Best Practice for globals in clojure, (refs vs alter-var-root)?

I've found myself using the following idiom lately in clojure code.
(def *some-global-var* (ref {}))
(defn get-global-var []
#*global-var*)
(defn update-global-var [val]
(dosync (ref-set *global-var* val)))
Most of the time this isn't even multi-threaded code that might need the transactional semantics that refs give you. It just feels like refs are for more than threaded code but basically for any global that requires immutability. Is there a better practice for this? I could try to refactor the code to just use binding or let but that can get particularly tricky for some applications.
I always use an atom rather than a ref when I see this kind of pattern - if you don't need transactions, just a shared mutable storage location, then atoms seem to be the way to go.

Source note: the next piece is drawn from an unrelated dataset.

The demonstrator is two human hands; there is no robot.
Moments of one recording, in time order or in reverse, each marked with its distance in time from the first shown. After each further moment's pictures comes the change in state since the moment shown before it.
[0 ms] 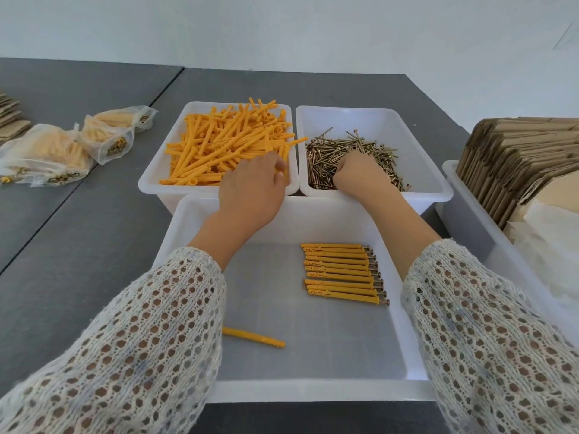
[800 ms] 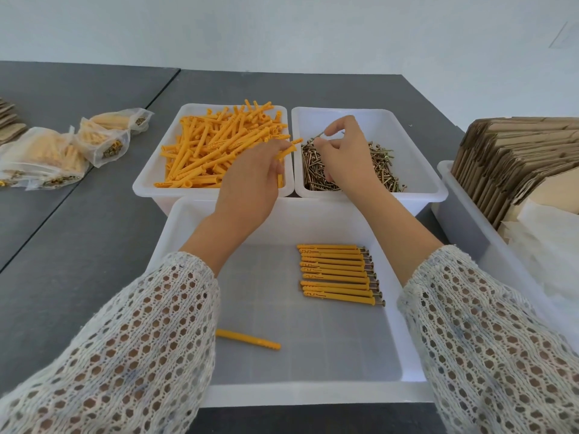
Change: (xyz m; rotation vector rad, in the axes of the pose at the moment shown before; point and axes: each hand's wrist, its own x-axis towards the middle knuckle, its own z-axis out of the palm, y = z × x) left_hand 0.000 0.004 -0.005 -0.280 0.154 0.166; right_hand -0.016 -0.017 -0.005 0.714 0.236 -0.261
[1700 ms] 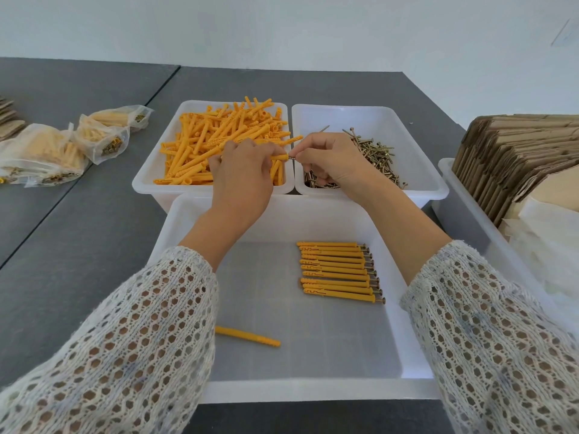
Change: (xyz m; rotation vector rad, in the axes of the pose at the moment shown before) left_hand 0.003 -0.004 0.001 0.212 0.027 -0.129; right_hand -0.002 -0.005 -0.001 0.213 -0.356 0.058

e.g. for a mutable map of key/value pairs I would use:
(def state (atom {}))
(defn get-state [key]
(#state key))
(defn update-state [key val]
(swap! state assoc key val))
Your functions have side effects. Calling them twice with the same inputs may give different return values depending on the current value of *some-global-var*. This makes things difficult to test and reason about, especially once you have more than one of these global vars floating around.
People calling your functions may not even know that your functions are depending on the value of the global var, without inspecting the source. What if they forget to initialize the global var? It's easy to forget. What if you have two sets of code both trying to use a library that relies on these global vars? They are probably going to step all over each other, unless you use binding. You also add overheads every time you access data from a ref.

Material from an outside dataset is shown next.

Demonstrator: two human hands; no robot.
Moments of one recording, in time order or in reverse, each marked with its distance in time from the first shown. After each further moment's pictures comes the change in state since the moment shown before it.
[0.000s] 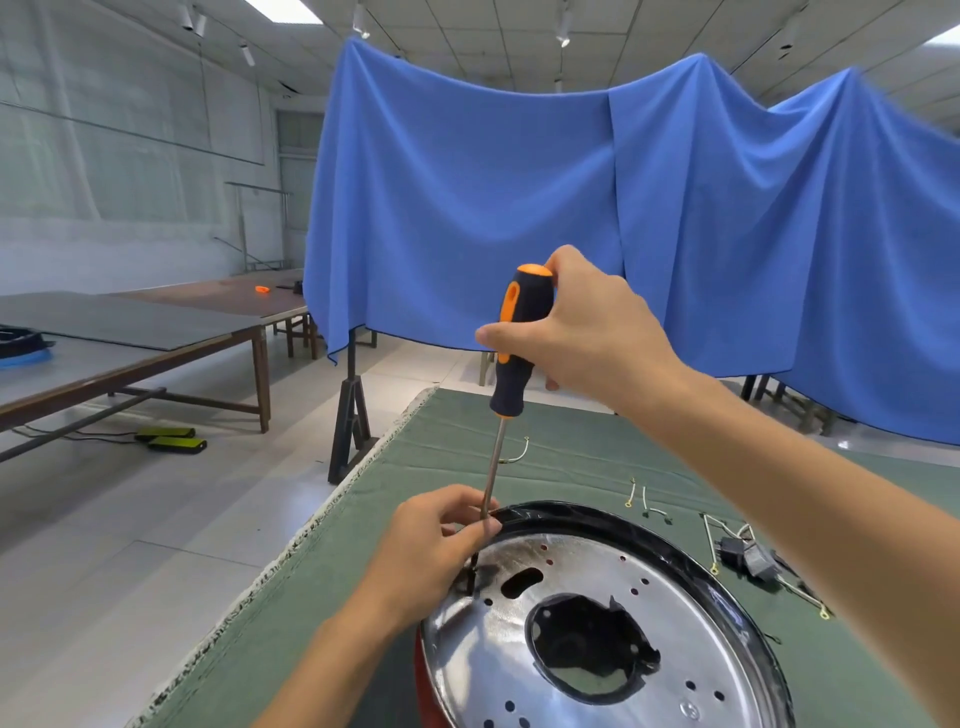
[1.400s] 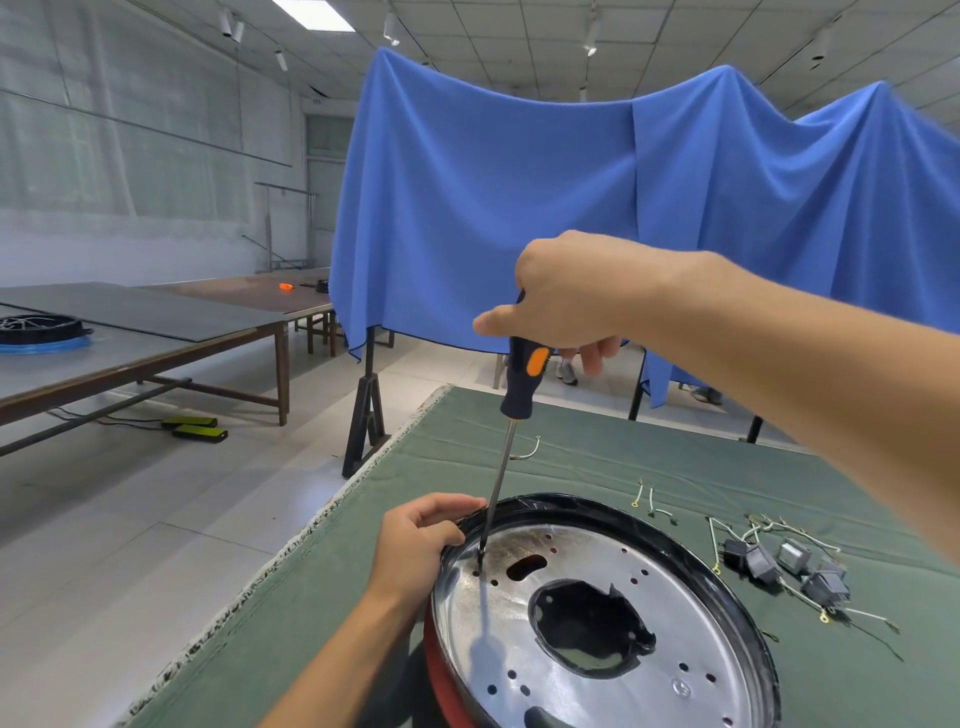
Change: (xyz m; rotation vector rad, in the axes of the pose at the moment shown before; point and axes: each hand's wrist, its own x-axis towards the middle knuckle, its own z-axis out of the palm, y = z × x) left_hand -0.016 -0.010 0.008 -0.483 0.239 -0.271; right_hand 0.011 -0.049 -0.029 -0.566 -0.401 -0.129
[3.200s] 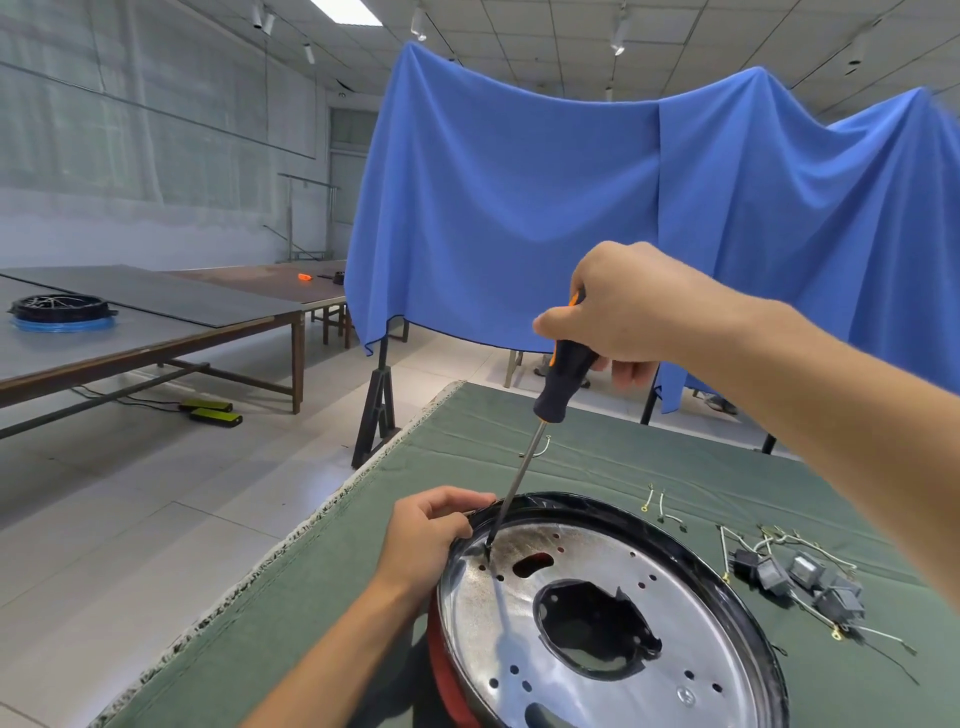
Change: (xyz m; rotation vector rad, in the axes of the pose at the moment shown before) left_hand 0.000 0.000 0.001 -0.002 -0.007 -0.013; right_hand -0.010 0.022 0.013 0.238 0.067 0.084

If you write your code side-effect free, these problems go away. A function stands on its own. It's easy to test: pass it some inputs, inspect the outputs, they'll always be the same. It's easy to see what inputs a function depends on: they're all in the argument list. And now your code is thread-safe. And probably runs faster.

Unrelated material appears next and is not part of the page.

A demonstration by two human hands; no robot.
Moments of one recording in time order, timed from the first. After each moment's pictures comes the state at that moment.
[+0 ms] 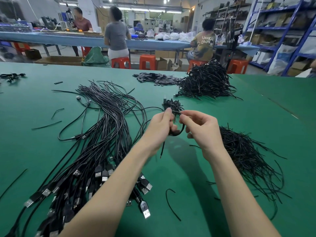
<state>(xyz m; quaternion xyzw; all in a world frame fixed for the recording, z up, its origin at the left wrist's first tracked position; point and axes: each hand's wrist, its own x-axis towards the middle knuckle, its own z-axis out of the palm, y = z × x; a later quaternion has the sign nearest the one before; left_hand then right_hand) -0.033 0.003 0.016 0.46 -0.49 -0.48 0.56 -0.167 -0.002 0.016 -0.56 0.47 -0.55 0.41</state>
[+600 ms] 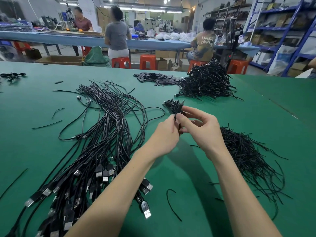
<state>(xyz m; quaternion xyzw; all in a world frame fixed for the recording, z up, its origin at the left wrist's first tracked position) -0.035 0.005 0.004 0.53 -0.68 -0.29 0.42 -0.168 -0.001 0.017 -0.60 0.46 -0.54 0.39</state>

It's tricky to think about code this way if you're used to the "mutate a bunch of objects/memory" style of programming, but once you get the hang of it, it becomes relatively straightforward to organize your programs this way. Your code generally ends up as simple as or simpler than the global-mutation version of the same code.
Here's a highly contrived example:
(def *address-book* (ref {}))
(defn add [name addr]
(dosync (alter *address-book* assoc name addr)))
(defn report []
(doseq [[name addr] #*address-book*]
(println name ":" addr)))
(defn do-some-stuff []
(add "Brian" "123 Bovine University Blvd.")
(add "Roger" "456 Main St.")
(report))
Looking at do-some-stuff in isolation, what the heck is it doing? There are a lot of things happening implicitly. Down this path lies spaghetti. An arguably better version:
(defn make-address-book [] {})
(defn add [addr-book name addr]
(assoc addr-book name addr))
(defn report [addr-book]
(doseq [[name addr] addr-book]
(println name ":" addr)))
(defn do-some-stuff []
(let [addr-book (make-address-book)]
(-> addr-book
(add "Brian" "123 Bovine University Blvd.")
(add "Roger" "456 Main St.")
(report))))
Now it's clear what do-some-stuff is doing, even in isolation. You can have as many address books floating around as you want. Multiple threads could have their own. You can use this code from multiple namespaces safely. You can't forget to initialize the address book, because you pass it as an argument. You can test report easily: just pass the desired "mock" address book in and see what it prints. You don't have to care about any global state or anything but the function you're testing at the moment.
If you don't need to coordinate updates to a data structure from multiple threads, there's usually no need to use refs or global vars.